The staff of the Oregon Public Utility Commission last Wednesday released its preliminary recommendation opposing the sale of Enron Corp.’s Portland General Electric (PGE) utility subsidiary to a private investment group headed by The Texas Pacific Group as currently proposed. The staff finds no benefits and increased risks from the sale.

“This is an indication of their preliminary recommendation,” a spokesperson for the PUC said. Following rebuttal filings and settlement meetings over the next two months on specific issues, the staff ultimately could join the proposed buyers in supporting the sale, but it would be under different terms and conditions than are currently on the table, the spokesperson said.

“The commission is requiring a two-step assessment — (1) will the proposed sale provide a net benefit to the utility’s customers; and (2) will it impose ‘no harm’ on the public at large,” said Bryan Conway, the PUC staff case manager. The staff report said there were still many unanswered questions “about relevant issues,” preventing it from “fully assessing the downside risk to customers.”

Oregon Electric Utility Co., the holding company that Texas Pacific established in its initial public offer of $2.35 billion for PGE, including assumption of all debt, is expected to respond to the staff report by Aug. 16, and a settlement conference will continue through the end of September with a final PUC decision expected before the end of the year.

Noting it is continuing to analyze the proposal, the PUC staff report made several overriding points regarding why it was not recommending that the commissioners approve the sale: (a) rate credits would be “the clearest method” of offsetting risk; (b) the staff will develop a recommendation on tax treatment, (c) there are concerns the sale can’t be completed without cost-cutting, possible cross-subsidies and “inter-jurisdictional cost shifts”; and (d) additional service quality measures may be needed.

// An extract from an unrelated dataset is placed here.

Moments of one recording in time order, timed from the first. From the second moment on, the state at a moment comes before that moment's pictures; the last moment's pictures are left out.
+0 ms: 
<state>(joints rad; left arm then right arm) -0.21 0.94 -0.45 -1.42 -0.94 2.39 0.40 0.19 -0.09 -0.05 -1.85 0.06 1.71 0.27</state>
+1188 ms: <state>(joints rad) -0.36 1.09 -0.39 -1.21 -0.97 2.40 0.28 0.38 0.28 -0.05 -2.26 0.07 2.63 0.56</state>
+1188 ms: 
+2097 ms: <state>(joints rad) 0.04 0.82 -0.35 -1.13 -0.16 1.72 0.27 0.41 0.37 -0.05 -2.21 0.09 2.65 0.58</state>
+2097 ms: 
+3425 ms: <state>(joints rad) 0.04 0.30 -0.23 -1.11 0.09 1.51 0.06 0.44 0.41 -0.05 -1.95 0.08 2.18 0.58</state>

“The staff report is its initial assessment of what Oregon Electric filed back in March,” said the PUC spokesperson, who acknowledged that the staff and the potential PGE buyers could eventually reach agreement and make a joint recommendation to the regulatory panel. “This doesn’t preclude the deal going forward; it just says that at this stage of the negotiations what Oregon Electric has put on the table doesn’t meet the test.

“This is fairly typical of how these transactions sort of transpire. As an applicant, you’re not going to put all your cards on the table at the beginning of the process. You’re going to leave yourself some wiggle room to negotiate to ultimately sweeten the deal to pull it off, if you’re so inclined. It is just human nature.”